Sur cent individus qui passent devant un peep show, seulement dix entrent en contact
avec l’établissement. Sur ces dix personnes, huit sont des clients réguliers qui ont entamé des
démarches volontaires et directes. Un seul se fait racoler et accepte par curiosité. La
statistique est cruelle mais elle me remontait le moral à une époque : 1% de la population se
fait aborder contre son gré. Je n’étais donc pas un cas isolé.
Mais tout a dégénéré en même temps que cette société, que cette ville. Ces racolages
inopportuns m’arrivent tous les jours. Que je sois seul ou avec des amis, rien n’arrête les
déviants.
Homme ou femme, jeune ou vieux, à chaque coin de rue un individu déviant
m’attend. Forcément, un jour il y aurait un accident. Pourtant, je vous assure que je suis un
homme sain et avec une bonne situation pour ne rien gâcher, mais c’est écrit sur mon visage.
J’attire à moi les adolescents bisexuels, les marins nostalgiques du bon vieux temps
des submersibles, les vieilles défraîchies à gigolos, les prostituées de bas étages, les hommes
d’affaires qui veulent soumettre ou être soumis. La liste est encore longue….
Ah, ça n’arrive pas à tout le monde hein ? J’ai observé longuement et mené mon étude.
La statistique est cette fois assassine : 1 individu sur 3,7 millions. Il y a de grandes chances
que je sois le seul à Paris d’ailleurs. Du coup, l’accident, il commençait à me rendre nerveux.
Un vieux schnock suintant et humide me fait des avances dans le métro. Je le classerai
dans la catégorie : « cadre stressé qui a besoin d’un exutoire pour assouvir ses pulsions
dominatrices ». Il me tient le bras, me regarde en souriant, me propose d’aller à l’hôtel.
Comme si c’était évident ! Je descends à mon arrêt sans trop me laisser perturber car jusque là
c’est la routine. Seulement une fois descendu il se montre agressif. Je me défends comme je
peux mais il essaye de défaire ma braguette. Son sexe est déjà sorti et il le tient comme une
arme menaçante. Ce genre de situation est très embarrassante. Je le repousse alors avec force
et il tombe sur les rails.
L’accident tant redouté arriva, l’homme étourdi se fit écraser et une bonne douzaine de
rames se chargèrent de le déchiqueter et de l’éparpiller.

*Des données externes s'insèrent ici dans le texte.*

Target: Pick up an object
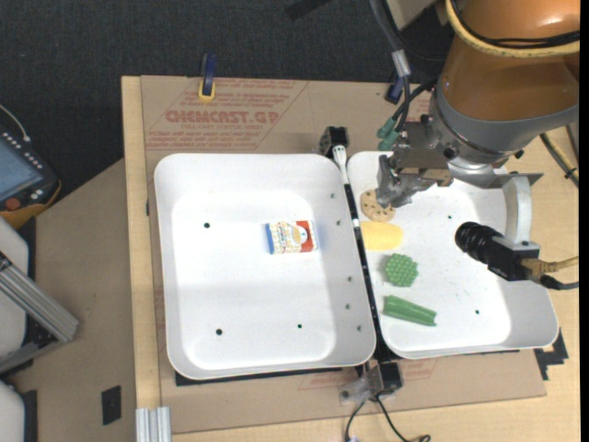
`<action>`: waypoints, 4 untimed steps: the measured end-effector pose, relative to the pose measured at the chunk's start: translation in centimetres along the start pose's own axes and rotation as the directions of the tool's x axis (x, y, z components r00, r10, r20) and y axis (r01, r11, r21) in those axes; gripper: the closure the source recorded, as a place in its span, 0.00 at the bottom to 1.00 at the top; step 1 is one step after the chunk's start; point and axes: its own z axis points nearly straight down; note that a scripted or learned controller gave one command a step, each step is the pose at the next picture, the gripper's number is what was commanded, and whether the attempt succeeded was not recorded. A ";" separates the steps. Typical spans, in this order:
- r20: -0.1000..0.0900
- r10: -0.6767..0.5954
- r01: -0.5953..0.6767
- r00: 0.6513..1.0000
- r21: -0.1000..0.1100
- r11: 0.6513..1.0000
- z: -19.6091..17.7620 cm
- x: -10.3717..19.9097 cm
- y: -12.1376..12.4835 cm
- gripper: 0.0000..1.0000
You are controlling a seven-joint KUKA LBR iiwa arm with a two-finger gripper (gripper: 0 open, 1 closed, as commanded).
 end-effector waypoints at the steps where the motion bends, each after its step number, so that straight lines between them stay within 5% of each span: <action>1: -0.002 0.003 -0.003 1.000 -0.014 1.000 -12.4 0.7 -0.4 1.00; 2: 0.002 0.003 -0.003 1.000 0.011 1.000 -5.7 3.1 -1.1 1.00; 3: -0.004 -0.003 0.003 1.000 -0.008 1.000 -15.0 8.9 -2.2 1.00; 4: 0.005 0.009 -0.009 1.000 0.012 1.000 -6.1 7.0 3.2 1.00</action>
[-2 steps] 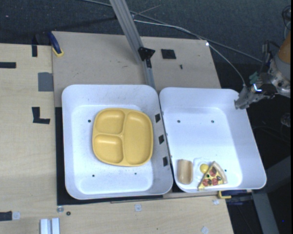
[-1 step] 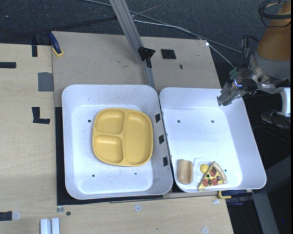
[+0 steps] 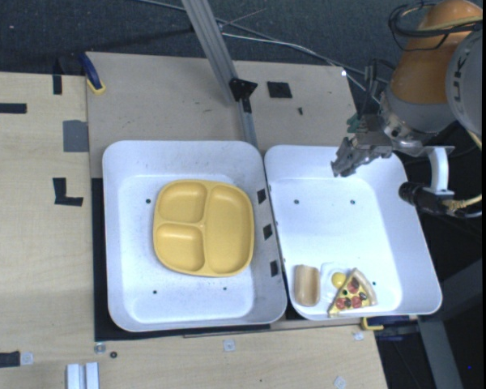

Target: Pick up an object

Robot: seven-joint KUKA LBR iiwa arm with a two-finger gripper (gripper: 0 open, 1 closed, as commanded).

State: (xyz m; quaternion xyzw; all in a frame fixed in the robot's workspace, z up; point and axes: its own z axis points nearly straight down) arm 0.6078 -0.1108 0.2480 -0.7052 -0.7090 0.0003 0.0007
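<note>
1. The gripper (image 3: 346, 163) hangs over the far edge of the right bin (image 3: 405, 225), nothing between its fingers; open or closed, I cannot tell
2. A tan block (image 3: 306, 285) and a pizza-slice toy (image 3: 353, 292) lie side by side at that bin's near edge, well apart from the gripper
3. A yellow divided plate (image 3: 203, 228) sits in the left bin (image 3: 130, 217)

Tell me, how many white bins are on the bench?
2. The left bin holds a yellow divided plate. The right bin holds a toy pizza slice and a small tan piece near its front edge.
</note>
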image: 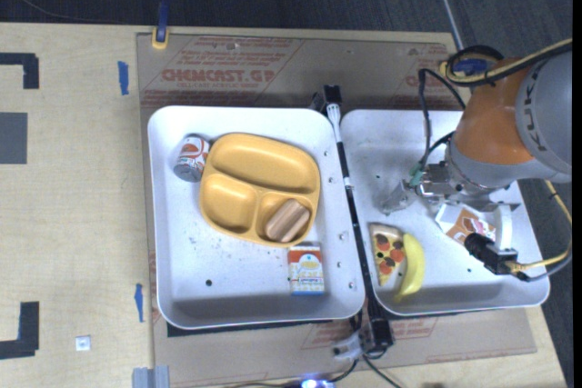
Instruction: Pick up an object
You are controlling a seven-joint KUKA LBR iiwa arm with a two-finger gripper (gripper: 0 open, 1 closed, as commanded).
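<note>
Banana [410,266] shows whole; arm [498,134] half hides a card [467,223].

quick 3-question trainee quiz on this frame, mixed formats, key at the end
1. True or false: the hot dog lies in a compartment of the yellow tray.
2. Which bin holds the banana? A) left bin B) right bin C) neither
3. Fill in: the small carton in the left bin stands beside the tray's ____ edge, the one toward the camera.

Key:
1. True.
2. B; it lies beside the pizza slice, at the bin's near edge.
3. Near. The can lies at the tray's far left corner instead.
</note>
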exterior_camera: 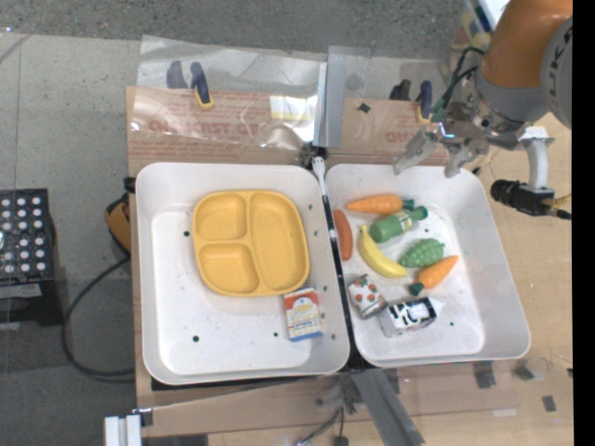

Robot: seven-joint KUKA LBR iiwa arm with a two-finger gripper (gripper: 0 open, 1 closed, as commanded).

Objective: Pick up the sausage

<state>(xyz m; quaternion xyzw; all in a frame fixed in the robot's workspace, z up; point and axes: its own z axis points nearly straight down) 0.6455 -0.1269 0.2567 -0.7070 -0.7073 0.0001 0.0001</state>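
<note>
Camera view: the two-finger gripper (pixel 431 155) hangs over the far edge of the right-hand shallow white bin (pixel 497 291), its two grey fingers (pixel 410 158) spread wide apart with nothing between them. Above it the grey arm with its orange band (pixel 526 35) comes in from the upper right corner.

Just below the gripper, inside the right bin, lies a longer orange plastic carrot (pixel 374 204), and next to that a small green toy bottle (pixel 396 223). Nearer the front sit a yellow plastic banana (pixel 379 256), a knobbly green toy vegetable (pixel 422 251) and a shorter orange carrot (pixel 438 270). The slim reddish-orange toy sausage (pixel 344 234) lies lengthwise against the bin's left wall, well apart from the gripper, just beside the banana. Toward the front rest a small printed carton (pixel 366 295) and a black-and-white packet (pixel 409 315).

The left-hand white bin (pixel 167 342) holds a yellow three-compartment plastic plate (pixel 251 242) and, by its near corner, a small orange-and-white box (pixel 302 313).
</note>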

La suite de mon histoire ? Les témoins ont vu un pervers agresser un homme de bonne
famille et le pousser sur les rails. Ses proches ont témoigné avec conviction et ont sorti la
carte du pathos avec grandiloquence. Ma famille a témoigné mais au fond ils avaient un doute
car c’est écrit sur mon visage. Les vicieux n’ont pas des têtes de vicieux. Je l’ai dit et répété
au jugement mais que voulez-vous faire.
Maintenant que je suis condamné pour homicide volontaire je sais ce qui va
m’attendre en cellule.
Comment je tiens le coup, me demanderez-vous ? Je me dis que vu la force expressive
de mon faciès, j’aurais pu être brûlé ou crucifié à d’autres époques. J’ai peut-être pas si mal
vécu alors autant prendre les choses comme elles viennent.
L’humanité a ses prophètes véreux, ses truands au bon cœur et ses dirigeants malintentionnés.
A ma façon aussi j’étais un charlatan – un pervers à la morale irréprochable.